Testing changed again with the introduction of the Common Core State Standards and ESSA, and it is continuing to change as it swings back to research more innovative approaches to testing (e.g. the Innovative Assessment Pilot). Change is inevitable, but the good news is that the field is growing, and technology is improving. Ideally, I would love to see the field continue to move toward incorporating a system of assessments that will allow for multiple measures to be combined into a portfolio of evidence.

One of the criticisms of assessments, particularly in the context of accountability, is that too much time is diverted from instruction toward test preparation. How do you respond to critics who say high-stakes, summative tests force teachers to teach to the test?

As a mother of six children that range in age from age 3 to 14, this question is particularly important to me, both as a parent and as an assessment expert. In my opinion, a good assessment enables teachers to be more informed about students’ understanding so the teacher can be a better guide to help students learn. Instruction that is better informed by good assessment is time better spent in the classroom.

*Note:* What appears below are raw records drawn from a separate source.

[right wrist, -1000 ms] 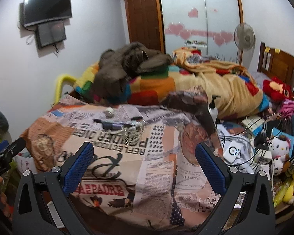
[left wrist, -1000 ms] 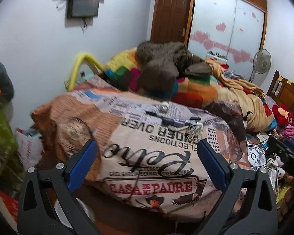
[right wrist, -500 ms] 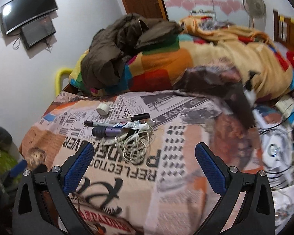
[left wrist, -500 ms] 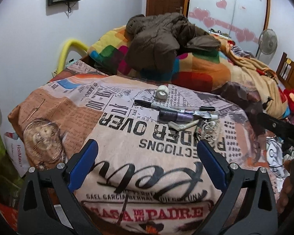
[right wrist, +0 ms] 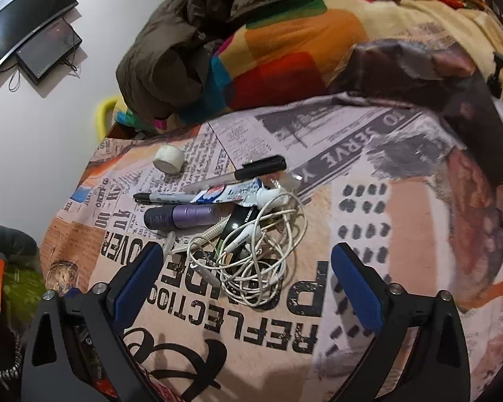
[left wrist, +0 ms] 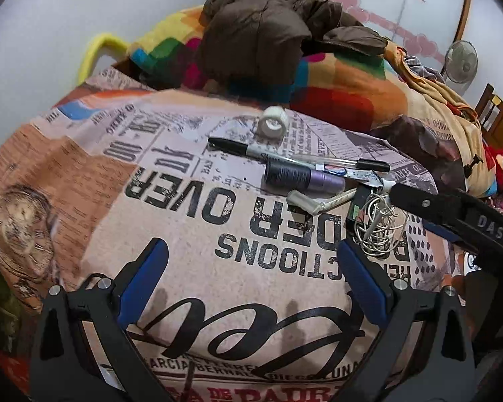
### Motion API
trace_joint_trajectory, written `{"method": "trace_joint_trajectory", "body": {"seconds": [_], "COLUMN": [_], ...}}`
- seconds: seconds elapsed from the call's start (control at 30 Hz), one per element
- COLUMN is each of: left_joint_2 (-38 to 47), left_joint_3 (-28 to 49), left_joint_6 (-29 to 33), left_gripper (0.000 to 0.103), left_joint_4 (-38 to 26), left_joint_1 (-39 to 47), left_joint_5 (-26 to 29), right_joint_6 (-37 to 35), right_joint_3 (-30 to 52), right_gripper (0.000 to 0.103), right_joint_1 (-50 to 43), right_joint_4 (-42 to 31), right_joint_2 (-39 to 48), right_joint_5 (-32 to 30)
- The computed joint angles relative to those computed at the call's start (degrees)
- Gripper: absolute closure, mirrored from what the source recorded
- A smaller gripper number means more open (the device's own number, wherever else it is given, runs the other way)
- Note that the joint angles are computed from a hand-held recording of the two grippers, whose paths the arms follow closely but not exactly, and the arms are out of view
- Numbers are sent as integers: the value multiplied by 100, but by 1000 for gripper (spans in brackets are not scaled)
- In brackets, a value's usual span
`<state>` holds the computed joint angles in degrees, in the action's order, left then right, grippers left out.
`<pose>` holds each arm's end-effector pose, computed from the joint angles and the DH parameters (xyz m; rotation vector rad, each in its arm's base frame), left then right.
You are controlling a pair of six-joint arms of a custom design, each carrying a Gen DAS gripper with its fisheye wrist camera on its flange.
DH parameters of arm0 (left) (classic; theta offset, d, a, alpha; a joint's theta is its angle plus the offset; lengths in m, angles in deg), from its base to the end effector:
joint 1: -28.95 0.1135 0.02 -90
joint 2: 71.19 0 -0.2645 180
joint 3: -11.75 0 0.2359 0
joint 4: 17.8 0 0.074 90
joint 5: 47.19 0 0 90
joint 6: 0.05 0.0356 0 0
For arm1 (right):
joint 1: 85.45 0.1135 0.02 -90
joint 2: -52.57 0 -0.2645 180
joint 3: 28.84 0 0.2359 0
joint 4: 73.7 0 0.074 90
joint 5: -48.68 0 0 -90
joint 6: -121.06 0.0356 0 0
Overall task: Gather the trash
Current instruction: 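Move the right tool toward the white earphone cable on the blanket, then close the right gripper on the earphone cable while the left gripper grasps the metal key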
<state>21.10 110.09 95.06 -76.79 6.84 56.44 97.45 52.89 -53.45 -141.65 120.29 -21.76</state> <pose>0.3031 -0.1322 0.3160 0.6869 2.4108 -0.4201 0.1860 0.1022 0.3284 0.8594 2.3102 0.3291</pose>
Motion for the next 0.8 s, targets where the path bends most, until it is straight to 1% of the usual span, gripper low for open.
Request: {"method": "trace_joint_trajectory", "body": {"seconds": [0.03,0.07,0.13,0.17,0.2,0.23,0.3,0.33,0.37,0.4,0.43,0.47,0.53,0.57,0.63,0.8], "left_joint_2": [73,127,265,319,392,486,678,773,820,909,966,1027,1167,1207,1303,1433], "left_joint_3": [35,69,174,223,294,390,612,707,745,825,879,936,1058,1080,1129,1120], "left_joint_6": [-9,-11,-40,-55,-66,-70,-59,-114,-161,-212,-222,-228,-248,-262,-345,-600], "left_gripper": [1,1,1,2,6,12,22,24,25,29,34,37,47,48,54,58], "left_joint_4": [1,4,17,13,5,-18,-184,-230,-238,-277,-309,-339,-375,-373,-370,-222], "left_joint_1": [-12,-14,-45,-67,-92,-128,-146,-147,-152,-151,-160,-181,-262,-291,-378,-547], "left_joint_5": [19,29,113,144,171,214,376,462,517,622,664,680,655,650,620,408], "right_joint_6": [-17,-62,-97,-128,-206,-329,-514,-568,-634,-700,-721,-758,-745,-735,-716,-530], "right_joint_3": [-28,-66,-28,2,-8,-32,-112,-130,-154,-187,-177,-170,-72,-36,-43,-137], "right_gripper": [18,21,35,39,48,56,60,65,66,70,75,77,81,81,88,92], "right_joint_1": [-13,-22,8,44,39,16,-47,-79,-115,-151,-151,-145,-79,-38,-5,108], "right_joint_4": [50,108,48,-15,-17,7,27,42,40,22,17,-50,-219,-331,-342,-609], "right_joint_2": [31,73,185,234,236,220,123,101,50,-41,-43,-116,-108,-145,-208,-545], "right_joint_5": [-71,-182,-175,-126,-130,-182,-254,-277,-311,-340,-337,-308,-171,-89,-85,123]}}
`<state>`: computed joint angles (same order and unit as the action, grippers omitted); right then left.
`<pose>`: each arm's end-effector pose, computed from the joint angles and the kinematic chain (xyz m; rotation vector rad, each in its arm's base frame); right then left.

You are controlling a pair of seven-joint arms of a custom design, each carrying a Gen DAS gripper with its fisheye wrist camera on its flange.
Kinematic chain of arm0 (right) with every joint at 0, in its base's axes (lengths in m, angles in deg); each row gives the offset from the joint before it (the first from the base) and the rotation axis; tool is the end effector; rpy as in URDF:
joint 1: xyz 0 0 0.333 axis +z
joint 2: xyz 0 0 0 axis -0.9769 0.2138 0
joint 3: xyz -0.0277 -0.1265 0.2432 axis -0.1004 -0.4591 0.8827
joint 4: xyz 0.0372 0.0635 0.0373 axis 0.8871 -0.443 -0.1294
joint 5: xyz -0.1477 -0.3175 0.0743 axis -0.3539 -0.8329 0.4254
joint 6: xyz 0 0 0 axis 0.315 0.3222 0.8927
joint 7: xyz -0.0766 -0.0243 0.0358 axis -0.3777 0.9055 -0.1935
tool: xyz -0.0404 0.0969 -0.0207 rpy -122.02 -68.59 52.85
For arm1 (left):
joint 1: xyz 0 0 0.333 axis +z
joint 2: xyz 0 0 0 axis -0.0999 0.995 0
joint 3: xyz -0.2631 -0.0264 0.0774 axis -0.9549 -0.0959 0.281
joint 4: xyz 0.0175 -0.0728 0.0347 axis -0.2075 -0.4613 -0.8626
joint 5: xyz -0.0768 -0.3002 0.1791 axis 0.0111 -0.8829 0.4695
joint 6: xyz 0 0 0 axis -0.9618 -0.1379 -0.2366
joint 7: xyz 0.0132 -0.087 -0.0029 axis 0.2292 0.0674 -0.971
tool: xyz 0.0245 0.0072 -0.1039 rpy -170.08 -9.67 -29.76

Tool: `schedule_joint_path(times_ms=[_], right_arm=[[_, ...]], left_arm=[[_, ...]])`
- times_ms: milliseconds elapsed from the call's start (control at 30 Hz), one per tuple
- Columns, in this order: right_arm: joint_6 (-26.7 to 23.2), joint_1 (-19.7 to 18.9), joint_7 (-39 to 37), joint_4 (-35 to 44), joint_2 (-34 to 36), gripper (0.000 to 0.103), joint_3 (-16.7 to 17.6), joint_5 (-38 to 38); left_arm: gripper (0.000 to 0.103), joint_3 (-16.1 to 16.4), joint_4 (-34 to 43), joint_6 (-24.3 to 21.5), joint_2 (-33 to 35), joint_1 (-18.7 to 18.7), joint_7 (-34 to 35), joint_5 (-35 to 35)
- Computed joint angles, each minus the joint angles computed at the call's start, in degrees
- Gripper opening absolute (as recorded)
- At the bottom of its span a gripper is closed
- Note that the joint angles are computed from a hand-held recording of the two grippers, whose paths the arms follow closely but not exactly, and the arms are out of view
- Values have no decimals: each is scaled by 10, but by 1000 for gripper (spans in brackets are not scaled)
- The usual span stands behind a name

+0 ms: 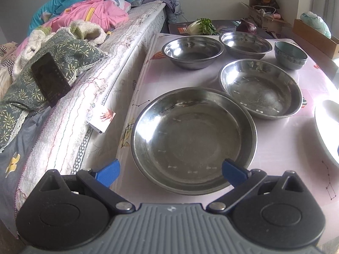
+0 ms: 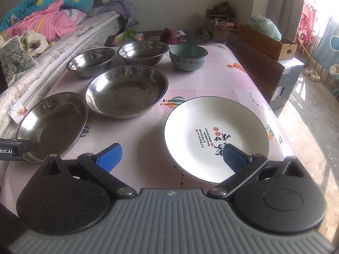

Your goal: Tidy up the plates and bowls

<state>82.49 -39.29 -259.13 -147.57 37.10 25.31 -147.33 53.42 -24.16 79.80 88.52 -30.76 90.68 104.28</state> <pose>0.4117 0.4086 0.4153 -1.5596 1.9627 -0.8909 0.5099 -0.3518 0.4296 -1.6494 1.9551 -0.4792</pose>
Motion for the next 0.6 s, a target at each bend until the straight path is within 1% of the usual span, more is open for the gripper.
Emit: schedule_joint_path(times_ms=[100, 200, 333, 367, 467, 500, 567, 600], right_arm=[[13, -8, -1, 12, 4, 102, -11, -39], [38, -21, -9, 31, 14, 102, -22, -64], [87, -39, -25, 64, 37, 102, -41, -87], [108, -46, -33, 80, 49, 102, -47, -90], [169, -63, -62, 133, 87, 102, -66, -75], [192, -68, -79, 161, 108, 102, -72, -62], [224, -76, -123, 215, 149, 102, -80, -26], [238, -84, -157, 256, 180, 101, -79, 2]], left_arm=[[103, 9, 38, -3, 24, 3, 4, 2], [103, 21, 88, -11, 54, 2, 9, 7], [103, 35, 164, -21, 101, 0, 34, -4], [103, 39, 188, -25, 116, -1, 42, -8], [103, 47, 255, -28, 157, 0, 77, -32], [103, 51, 278, -29, 172, 0, 86, -40], [103, 56, 337, -31, 210, 2, 121, -61], [103, 59, 382, -41, 239, 1, 140, -74]])
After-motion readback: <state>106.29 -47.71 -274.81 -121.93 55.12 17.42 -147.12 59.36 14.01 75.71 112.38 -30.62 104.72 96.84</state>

For example, the ELA assessments that New Meridian develops measure students’ ability to read literary and informational texts critically, make inferences, draw conclusions and then write extended responses while citing evidence from the text. I believe that classroom time spent on developing these types of skills is time well spent. As a parent of school-age children, these are exactly the kinds of skills that I want my children to be working on in their daily classroom instruction because these are the kinds of skills that they will likely need to succeed in their future careers.

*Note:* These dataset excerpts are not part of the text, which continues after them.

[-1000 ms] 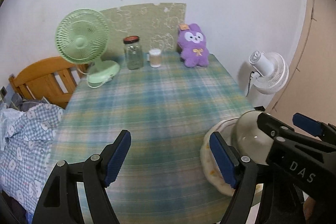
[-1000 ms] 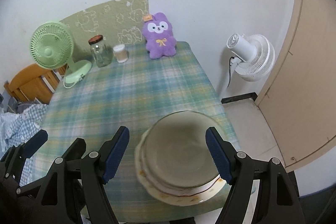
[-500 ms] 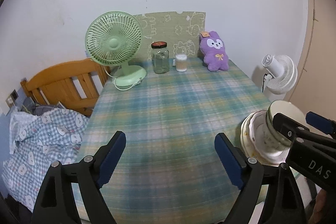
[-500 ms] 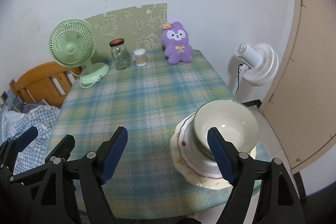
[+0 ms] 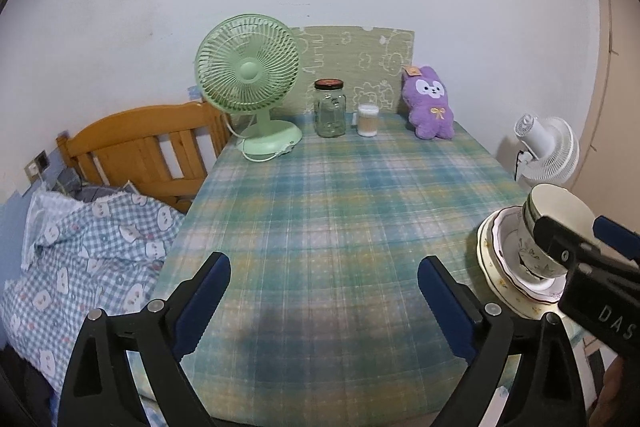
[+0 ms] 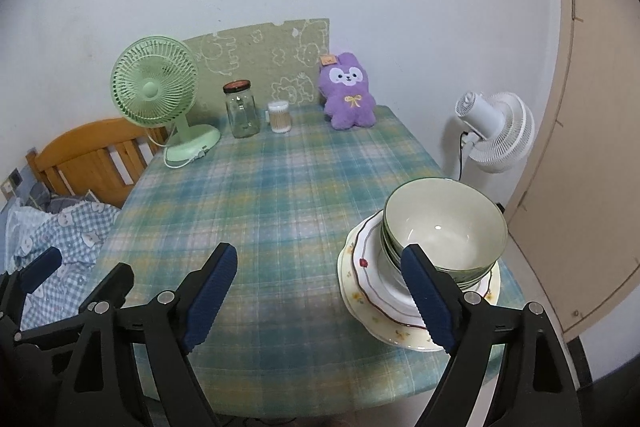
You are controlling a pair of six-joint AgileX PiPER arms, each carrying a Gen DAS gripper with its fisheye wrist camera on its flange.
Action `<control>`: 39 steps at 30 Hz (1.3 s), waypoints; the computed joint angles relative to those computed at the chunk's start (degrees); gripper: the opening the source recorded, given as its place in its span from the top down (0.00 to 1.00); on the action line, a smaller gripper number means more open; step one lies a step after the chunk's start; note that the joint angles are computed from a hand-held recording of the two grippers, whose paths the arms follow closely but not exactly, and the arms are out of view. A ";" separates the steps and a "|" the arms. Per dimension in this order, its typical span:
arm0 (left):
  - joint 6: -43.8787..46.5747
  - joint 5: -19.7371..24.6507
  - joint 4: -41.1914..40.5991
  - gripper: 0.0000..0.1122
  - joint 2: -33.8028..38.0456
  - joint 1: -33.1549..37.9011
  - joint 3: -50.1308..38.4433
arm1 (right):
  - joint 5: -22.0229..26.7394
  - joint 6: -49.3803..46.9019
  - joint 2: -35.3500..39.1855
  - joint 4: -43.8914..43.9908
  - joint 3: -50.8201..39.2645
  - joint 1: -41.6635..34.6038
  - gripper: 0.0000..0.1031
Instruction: Organize plates and bowls
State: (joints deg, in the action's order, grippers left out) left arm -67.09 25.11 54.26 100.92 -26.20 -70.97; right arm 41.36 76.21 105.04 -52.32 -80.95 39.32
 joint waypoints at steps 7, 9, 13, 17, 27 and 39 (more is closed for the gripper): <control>-16.26 -0.03 13.05 0.13 -0.30 -1.97 4.27 | -4.05 6.18 -1.72 -6.41 6.38 -0.26 0.16; -18.77 0.35 15.09 0.13 -0.56 -2.42 4.81 | -4.49 7.92 -2.33 -8.05 7.66 -0.11 0.16; -23.06 1.03 19.18 0.13 -1.17 -3.12 5.79 | -4.92 10.68 -2.91 -11.17 8.90 0.38 0.16; -24.30 1.51 20.32 0.13 -1.08 -3.42 5.75 | -4.96 11.88 -3.07 -12.55 9.24 0.46 0.16; -23.57 1.86 19.19 0.12 -1.20 -3.13 5.39 | -5.02 10.19 -2.45 -11.55 8.06 0.33 0.16; -21.32 0.99 17.16 0.11 -0.42 -2.29 4.29 | -4.74 9.08 -1.45 -10.56 6.74 0.16 0.16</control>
State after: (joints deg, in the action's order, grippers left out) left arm -88.42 26.09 71.42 100.50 -28.49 -66.68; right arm 36.61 85.29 103.59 -62.88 -74.21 39.48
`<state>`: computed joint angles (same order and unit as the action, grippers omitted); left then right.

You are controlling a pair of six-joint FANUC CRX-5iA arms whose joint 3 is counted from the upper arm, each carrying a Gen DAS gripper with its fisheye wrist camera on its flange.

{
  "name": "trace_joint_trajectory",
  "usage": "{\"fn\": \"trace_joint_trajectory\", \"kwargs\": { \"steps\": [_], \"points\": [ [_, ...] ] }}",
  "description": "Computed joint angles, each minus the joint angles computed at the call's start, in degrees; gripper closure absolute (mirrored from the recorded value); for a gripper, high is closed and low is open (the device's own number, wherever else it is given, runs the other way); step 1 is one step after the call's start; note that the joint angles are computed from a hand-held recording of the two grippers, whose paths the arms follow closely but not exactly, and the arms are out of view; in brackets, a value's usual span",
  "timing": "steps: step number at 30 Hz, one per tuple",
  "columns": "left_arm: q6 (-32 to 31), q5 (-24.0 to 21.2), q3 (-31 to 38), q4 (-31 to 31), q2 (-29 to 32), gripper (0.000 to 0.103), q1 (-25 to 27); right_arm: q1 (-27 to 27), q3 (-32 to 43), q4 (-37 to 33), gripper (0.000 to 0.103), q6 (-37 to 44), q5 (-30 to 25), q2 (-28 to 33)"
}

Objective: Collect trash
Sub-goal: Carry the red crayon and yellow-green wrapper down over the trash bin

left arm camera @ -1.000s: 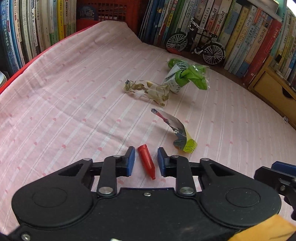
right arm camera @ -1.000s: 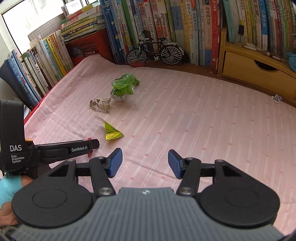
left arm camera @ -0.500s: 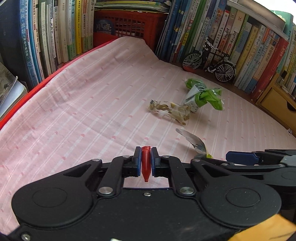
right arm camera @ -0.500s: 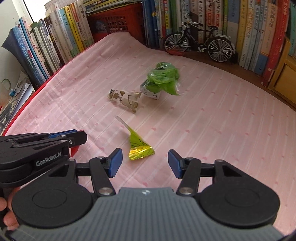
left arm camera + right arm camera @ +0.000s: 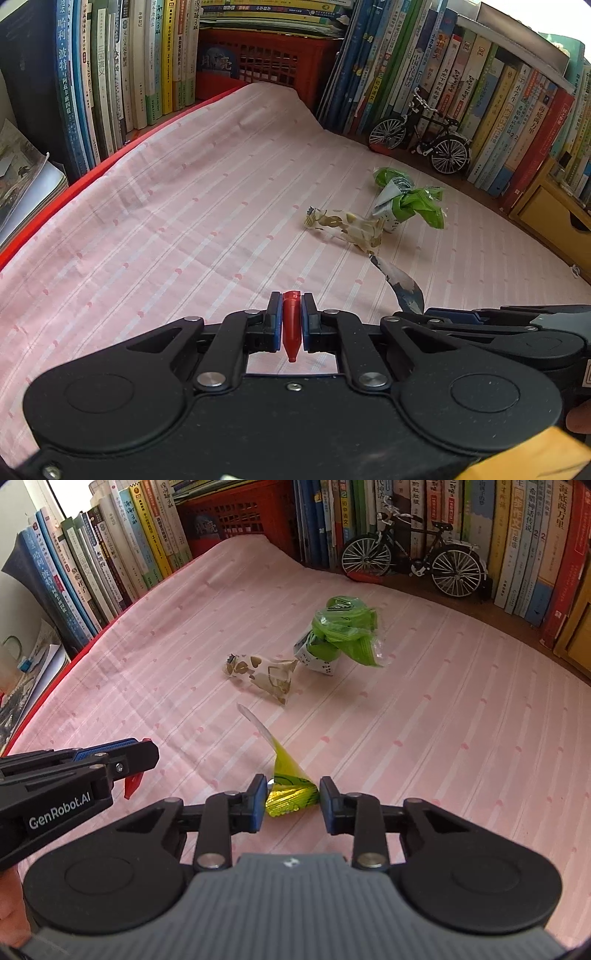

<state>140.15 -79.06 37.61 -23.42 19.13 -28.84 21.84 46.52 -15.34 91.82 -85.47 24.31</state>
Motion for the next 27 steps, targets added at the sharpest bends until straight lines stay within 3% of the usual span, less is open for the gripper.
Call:
{"fn": "trace_joint_trajectory", "kwargs": {
  "steps": [15, 27],
  "points": [
    [-1.4, 2.9, -3.0, 0.7, -3.7, 0.094, -2.1, -0.4, -7.3, 2.5, 0.068, -7.6, 3.8, -7.3],
    [-3.7, 6.8, -13.8, 0.8, -15.9, 0.094, -6.1, 6.8, -22.9, 12.5, 0.067, -21.7, 9.3, -22.9]
  ]
}}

There are more than 14,000 school districts in the U.S. and each of them has the autonomy to develop its own curricula. With so many different curricula in use around the country, is it realistic to believe that a single test—or tests produced from a common pool of performance tasks—will work for every school district?

I can’t help but reflect back on my time in graduate school when I was evaluating the validity of the MSPAP. We found that the extended tasks benefited students from all walks of life. The tasks represented the same kinds of challenges and assignments that they were likely to face as an adult in a real-world job. New Meridian tasks are similar in that they require critical thinking, modeling, reasoning, communication and research skills. Whether a student attends public school, private school, or a charter/magnet school, these skills are critically important for career and college readiness.

As you look at the education landscape in America, what are you most optimistic about?

I am excited to see the pendulum shifting back to having more local control of assessment practices. While I definitely see the benefit of standard assessment and accountability practices that have been introduced through NCLB and ESSA legislation, I am excited to see more opportunities for through-course, interim, and formative assessments that may allow a swing back toward more performance-based assessment as one piece of the assessment system.

As a psychometrician and measurement professional, I have spent my career trying to educate stakeholders on the need for multiple measures. I learned more than 25 years ago that one assessment can’t do everything, but a comprehensive portfolio of multiple measures can provide an informative profile of student strengths and weaknesses. I am optimistic we are moving to a system of assessments that will take all the pressure off one assessment and allow for multiple measures to build out a more complete profile of student achievement.